**The task:** Scan the listing and copy each line where the word "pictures" is present.

**Dataset:**
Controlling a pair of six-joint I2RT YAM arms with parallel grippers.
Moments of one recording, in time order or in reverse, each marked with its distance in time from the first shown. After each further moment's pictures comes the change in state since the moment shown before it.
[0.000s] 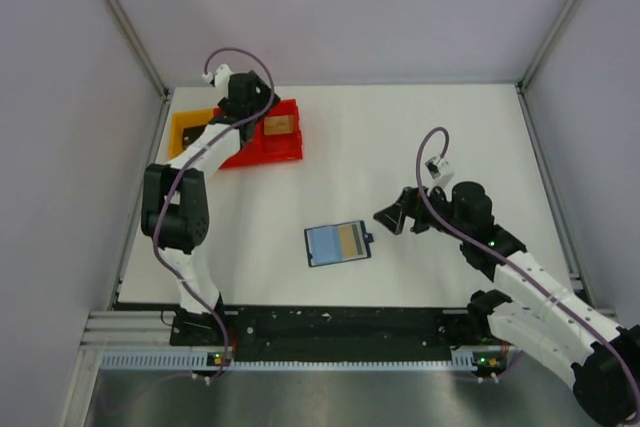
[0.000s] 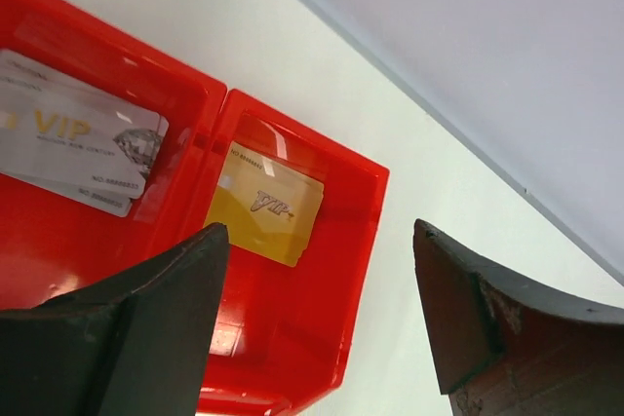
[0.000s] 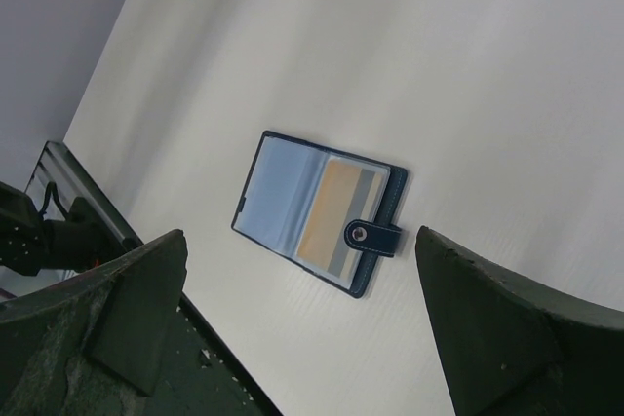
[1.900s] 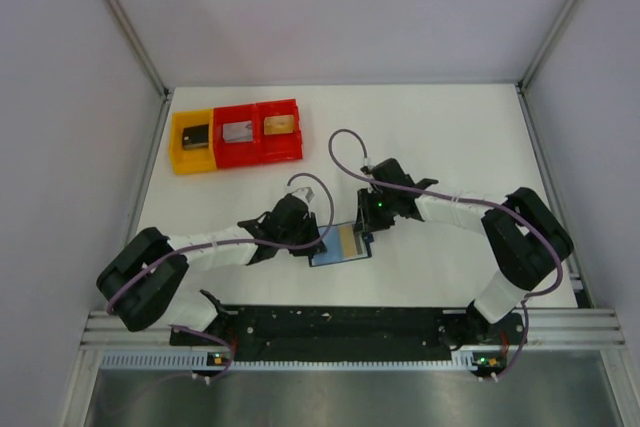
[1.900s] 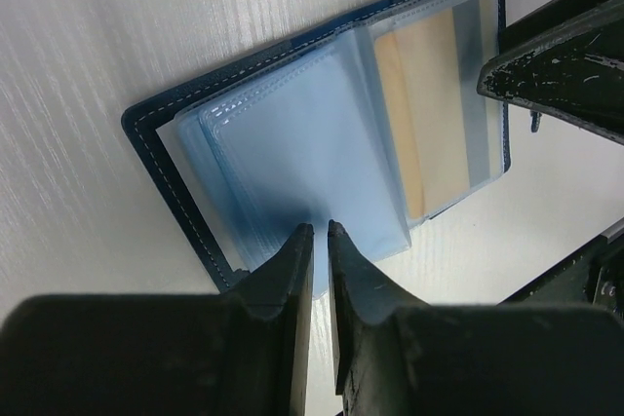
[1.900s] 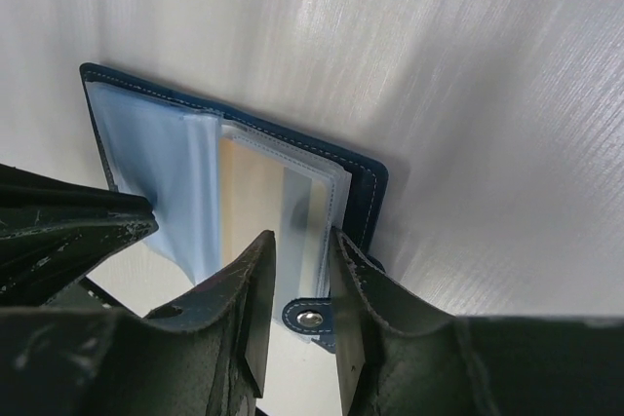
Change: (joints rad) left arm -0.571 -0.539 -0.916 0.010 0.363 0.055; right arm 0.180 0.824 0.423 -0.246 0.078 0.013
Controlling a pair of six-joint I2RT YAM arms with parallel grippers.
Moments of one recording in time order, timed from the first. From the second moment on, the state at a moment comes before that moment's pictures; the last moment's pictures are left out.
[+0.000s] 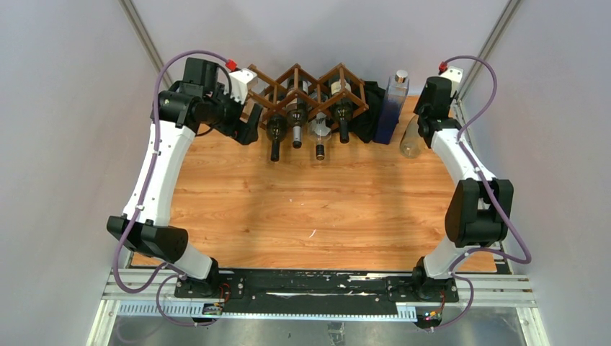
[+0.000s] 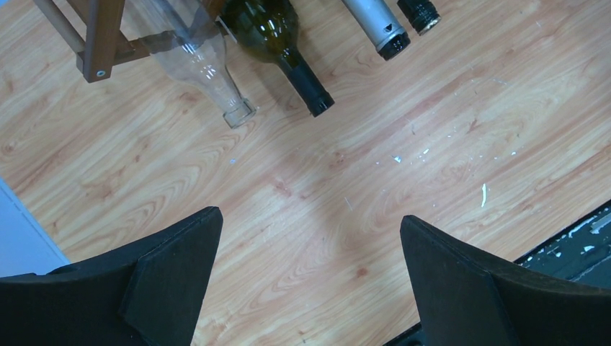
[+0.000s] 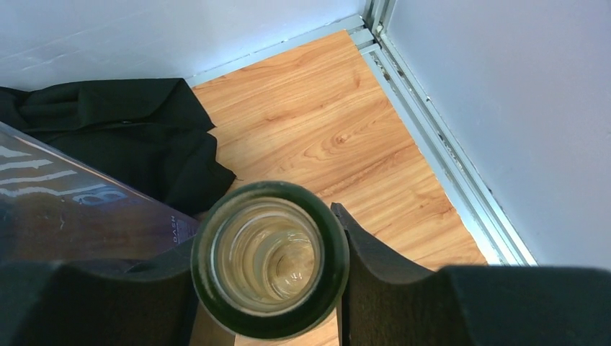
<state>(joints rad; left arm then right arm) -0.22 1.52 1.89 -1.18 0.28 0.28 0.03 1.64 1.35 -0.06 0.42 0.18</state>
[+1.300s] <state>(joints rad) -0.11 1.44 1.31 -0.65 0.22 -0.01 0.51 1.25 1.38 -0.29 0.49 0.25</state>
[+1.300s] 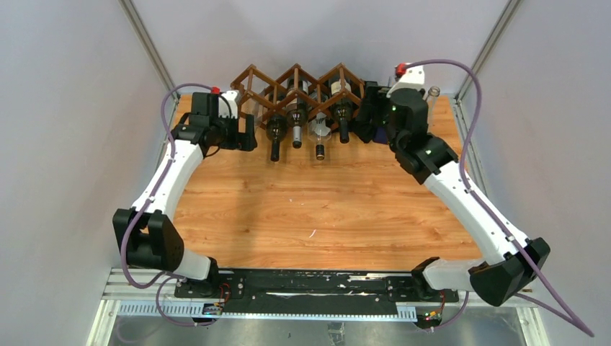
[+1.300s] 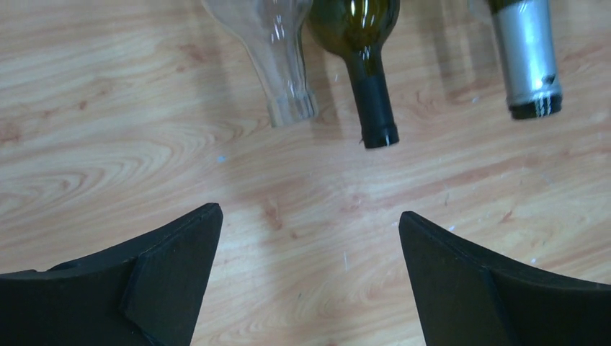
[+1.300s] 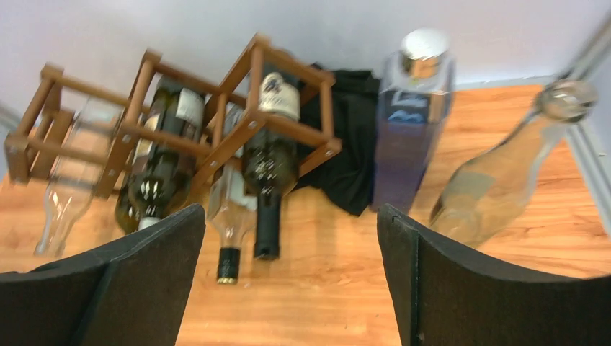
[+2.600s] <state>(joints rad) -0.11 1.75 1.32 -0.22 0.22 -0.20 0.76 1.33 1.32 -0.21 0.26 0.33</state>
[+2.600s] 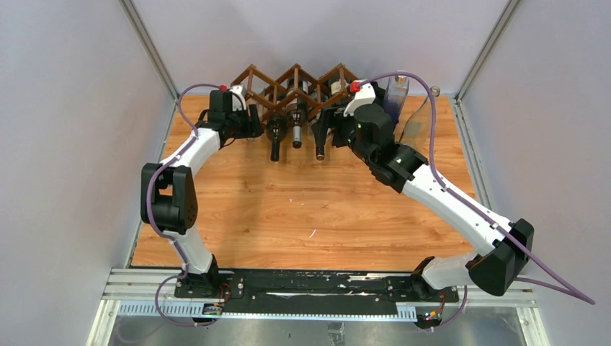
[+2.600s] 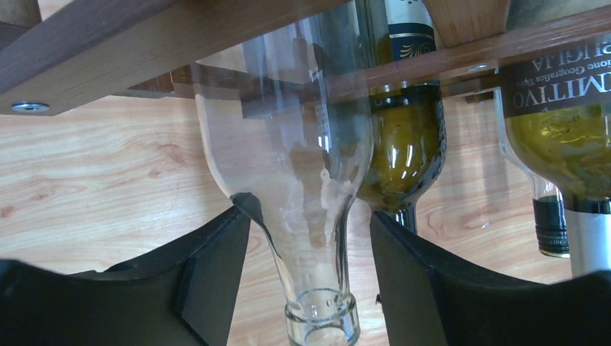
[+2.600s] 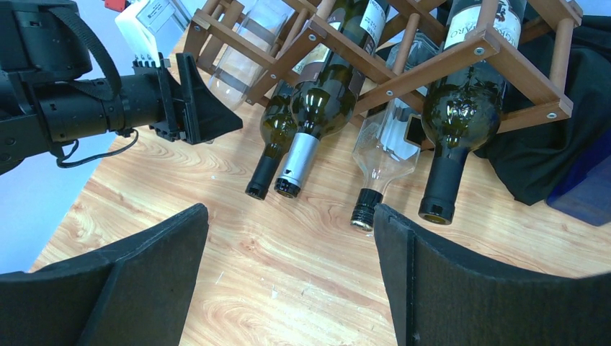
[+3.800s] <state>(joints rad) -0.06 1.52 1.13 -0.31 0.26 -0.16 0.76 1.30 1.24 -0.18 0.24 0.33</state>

**Response to this task:**
Moments of one recording, in time order or in reverse, each marked with its distance in time from the first shown. After each further moment's pictures comes the change in state since the moment shown before it.
Moments of one recording in time order, timed from the first. From the second moment on, the state at a moment comes before that moment's pictures; the last moment's pictures are left out.

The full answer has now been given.